BRIEF: Write every line below out again exactly, images omitted.

DATA PROVIDED:
|---|

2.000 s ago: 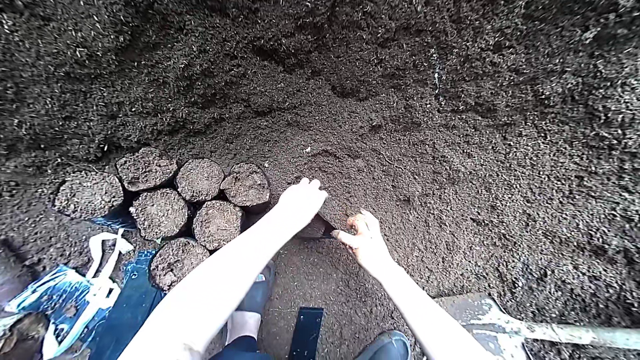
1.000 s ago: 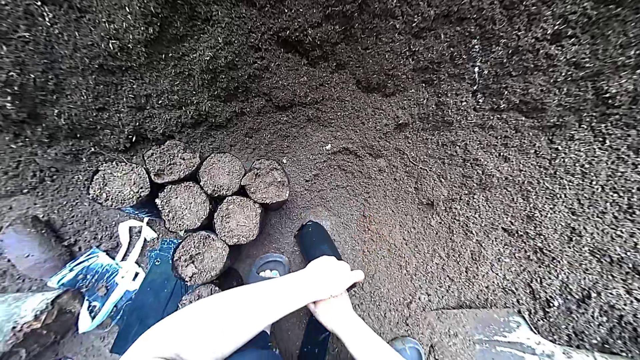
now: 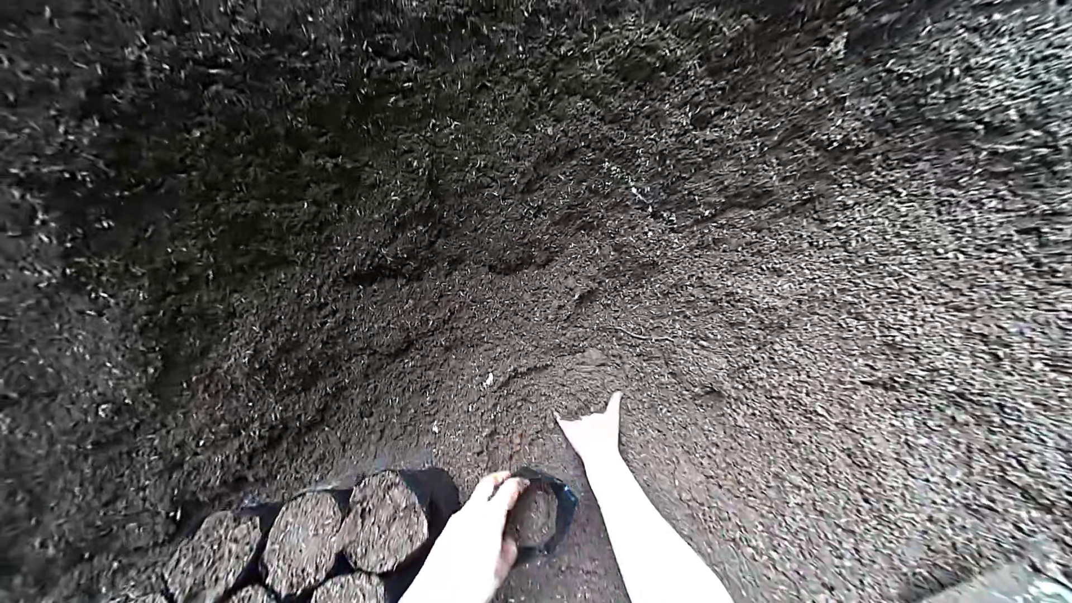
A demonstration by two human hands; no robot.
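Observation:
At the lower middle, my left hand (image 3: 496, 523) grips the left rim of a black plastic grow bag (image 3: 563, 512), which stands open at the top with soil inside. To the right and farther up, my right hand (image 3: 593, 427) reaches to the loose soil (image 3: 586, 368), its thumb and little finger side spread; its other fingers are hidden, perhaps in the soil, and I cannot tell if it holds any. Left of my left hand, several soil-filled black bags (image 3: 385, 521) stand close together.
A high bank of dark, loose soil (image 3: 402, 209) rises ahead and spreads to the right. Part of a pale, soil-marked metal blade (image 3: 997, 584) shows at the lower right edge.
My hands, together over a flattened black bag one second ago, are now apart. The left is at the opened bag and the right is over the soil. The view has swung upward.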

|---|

TASK OUTPUT:
2.000 s ago: 
1.000 s ago: 
now: 
A demonstration by two human hands; no robot.
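Observation:
At the lower middle, my left hand (image 3: 496, 523) grips the left rim of a black plastic grow bag (image 3: 563, 512), which stands open at the top with soil inside. To the right and farther up, my right hand (image 3: 593, 427) reaches to the loose soil (image 3: 586, 368), its thumb and little finger side spread; its other fingers are hidden, perhaps in the soil, and I cannot tell if it holds any. Left of my left hand, several soil-filled black bags (image 3: 385, 521) stand close together.
A high bank of dark, loose soil (image 3: 402, 209) rises ahead and spreads to the right. Part of a pale, soil-marked metal blade (image 3: 997, 584) shows at the lower right edge.
My hands, together over a flattened black bag one second ago, are now apart. The left is at the opened bag and the right is over the soil. The view has swung upward.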

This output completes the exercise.